I worked as a Chef in a restaurant called Pounders on the Island of Oahu for about a year making pizzas, burgers and all assortment of other dishes and I am sure that the best and more unique toppings are not even things you have deemed to consider. Creativity is the brand and I feel that food is just another medium, the combination of flavors and making sure that they can all compliment each other, im pretty dorky about it. a conessoior Is what I would consider myself.
I prefer a wood fired pizza with a thin crust if I have my best more opportune choice in pizza,
but to start you will need to make some crust, you can always buy your crust but I am not sure how much better it will be.
The Fat Boy
here is the recipe I normally reference for crust, I lost the one we used in the restaurant but this one is just as good. Some notes, you can use all- purpose flour but the bread flour really makes it a superior crust.
what you need
1 cup warm water (110 degrees F/45 degrees C)
1 (.25 ounce) package active dry yeast
1 teaspoon white sugar
2 ½ cups bread flour
2 tablespoons olive oil
1 teaspoon salt
Instructions
1. Preheat oven to 450 degrees F (230 degrees C). Lightly grease a pizza pan
2. Place warm water in a bowl; add yeast and sugar. Mix and let stand until creamy, about 10 minutes.
3. Add flour, oil, and salt to the yeast mixture; beat until smooth. You can do this by hand or use a stand mixer fitted with a dough hook to make it easier. Let rest for 5 minutes.
4. Turn dough out onto a lightly floured surface and pat or roll into a 12-inch circle. Transfer to the prepared pizza pan.
5. Spread crust with sauce and toppings of your choice.
6. Bake in the preheated oven until golden brown, 15 to 20 minutes. Remove from the oven and let cool for 5 minutes before serving.
found on "all recipes"
Now the fun part. Toppings
My specialty pizza with all the pizzazz, is what I like to call, The Fat Boy
Named after the bomb dropped on Nagasaki it is sure to have an atomic affect on your flavor palette
what you need
Crust
BBQ Sauce
Pesto
Srircha Mayo
(1/2 mayo, 1/2 srircha)
Red peppers
Garlic
Oil
Purple onion
Grilled chicken
Mossarella
Parmesan
Instructions
1.
The base is a combination of pesto and barbecue, both need to be even coverage, 1:1 ratio.
2. To prep your Onion and Pepper thing slices are going to be the best way to do this.
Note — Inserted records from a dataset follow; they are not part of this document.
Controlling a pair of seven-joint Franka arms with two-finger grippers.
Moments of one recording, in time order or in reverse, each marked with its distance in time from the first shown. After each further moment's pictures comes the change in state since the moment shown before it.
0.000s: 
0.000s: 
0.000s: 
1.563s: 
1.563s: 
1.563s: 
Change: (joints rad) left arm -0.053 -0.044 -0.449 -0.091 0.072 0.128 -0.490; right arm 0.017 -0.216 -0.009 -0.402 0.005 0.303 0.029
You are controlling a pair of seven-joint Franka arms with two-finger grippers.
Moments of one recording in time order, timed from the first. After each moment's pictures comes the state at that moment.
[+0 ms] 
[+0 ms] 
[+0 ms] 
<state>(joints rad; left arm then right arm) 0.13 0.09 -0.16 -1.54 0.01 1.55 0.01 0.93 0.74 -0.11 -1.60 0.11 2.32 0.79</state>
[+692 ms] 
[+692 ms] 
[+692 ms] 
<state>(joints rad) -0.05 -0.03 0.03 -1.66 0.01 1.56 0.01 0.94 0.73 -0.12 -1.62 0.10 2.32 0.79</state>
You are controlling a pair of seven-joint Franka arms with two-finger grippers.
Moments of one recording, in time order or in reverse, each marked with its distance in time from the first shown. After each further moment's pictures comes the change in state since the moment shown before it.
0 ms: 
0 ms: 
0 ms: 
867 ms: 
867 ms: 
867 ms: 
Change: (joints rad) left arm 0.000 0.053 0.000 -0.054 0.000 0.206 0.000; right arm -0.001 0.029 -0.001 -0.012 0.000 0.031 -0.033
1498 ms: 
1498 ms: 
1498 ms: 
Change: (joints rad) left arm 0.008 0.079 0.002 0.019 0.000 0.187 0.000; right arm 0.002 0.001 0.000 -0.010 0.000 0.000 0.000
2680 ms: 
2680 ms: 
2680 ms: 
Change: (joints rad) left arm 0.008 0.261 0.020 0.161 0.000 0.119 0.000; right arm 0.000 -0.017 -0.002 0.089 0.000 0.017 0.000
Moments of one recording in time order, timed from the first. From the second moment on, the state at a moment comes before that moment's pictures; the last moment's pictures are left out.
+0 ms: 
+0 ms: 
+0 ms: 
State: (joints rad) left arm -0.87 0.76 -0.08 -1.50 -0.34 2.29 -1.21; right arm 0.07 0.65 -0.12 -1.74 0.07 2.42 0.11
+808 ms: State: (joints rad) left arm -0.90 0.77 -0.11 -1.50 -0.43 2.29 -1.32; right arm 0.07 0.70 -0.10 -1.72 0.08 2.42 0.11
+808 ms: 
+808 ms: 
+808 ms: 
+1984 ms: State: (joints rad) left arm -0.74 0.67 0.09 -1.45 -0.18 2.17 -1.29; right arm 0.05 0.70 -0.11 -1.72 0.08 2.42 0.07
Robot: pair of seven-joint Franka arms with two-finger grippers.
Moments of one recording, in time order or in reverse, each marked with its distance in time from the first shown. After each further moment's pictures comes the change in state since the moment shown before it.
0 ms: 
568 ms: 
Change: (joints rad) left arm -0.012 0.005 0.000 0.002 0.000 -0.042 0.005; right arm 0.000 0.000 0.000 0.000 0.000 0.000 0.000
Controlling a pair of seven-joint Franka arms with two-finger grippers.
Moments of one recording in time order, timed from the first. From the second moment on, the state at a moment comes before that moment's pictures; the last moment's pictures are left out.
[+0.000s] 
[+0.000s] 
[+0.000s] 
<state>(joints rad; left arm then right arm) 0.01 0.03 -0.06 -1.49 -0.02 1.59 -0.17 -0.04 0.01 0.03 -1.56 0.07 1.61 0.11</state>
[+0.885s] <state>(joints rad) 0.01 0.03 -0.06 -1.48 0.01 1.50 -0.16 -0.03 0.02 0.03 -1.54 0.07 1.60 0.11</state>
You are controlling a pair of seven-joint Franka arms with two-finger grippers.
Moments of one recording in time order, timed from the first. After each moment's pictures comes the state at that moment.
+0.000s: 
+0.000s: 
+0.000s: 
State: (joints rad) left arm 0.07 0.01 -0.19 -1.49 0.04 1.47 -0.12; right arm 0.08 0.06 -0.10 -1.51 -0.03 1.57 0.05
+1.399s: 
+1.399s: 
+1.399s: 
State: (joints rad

The Onion will be placed on raw. but To prepare the Red pepper start with a pan and the Garlic and Oil, roasting the garlic to create a garlic oil then place the red pepper slices into the oil and let them cook until they are soft and juicy.
3. Chicken should be lightly seasoned and then cut into small chunks.
4. Place the Mossarella in an even covering over the pesto/BBQ combo, then place even amounts of onion, Red pepper and chicken covering the cheese.
5. Add an additional light layer of mossarella and Parmesan. (if you still have your Garlic Oil from the peppers you are more than welcome to brush it along the crust it should help give it more a golden brown toast with extra flavor)
6. Cook the pizza until it is Golden brown and the cheese is melted. I dont really know how long this really is. It depends on how you are cooking it, in a woodier oven it could be around 7 minutes but in a standard home oven could be more like 25 minutes. so I would just recommend to keep an eye on it.
7. Once the Pizza is out of the oven, take your Sriracha Mayo and pipe it over the top of the pizza, a pretty solid amount is what I always choose to add because I feel it really amps up the sweet/ spicy collection of flavors.
my mouth is absolutely watering just thinking about how delish this pizza is, if you try it let me know.. also I dont know if I was skipping steps or if I laid it out well enough, I tried to write my own recipe since I was the one insane enough to combine such flavors. OOOOOoo so yummy, ENJOY!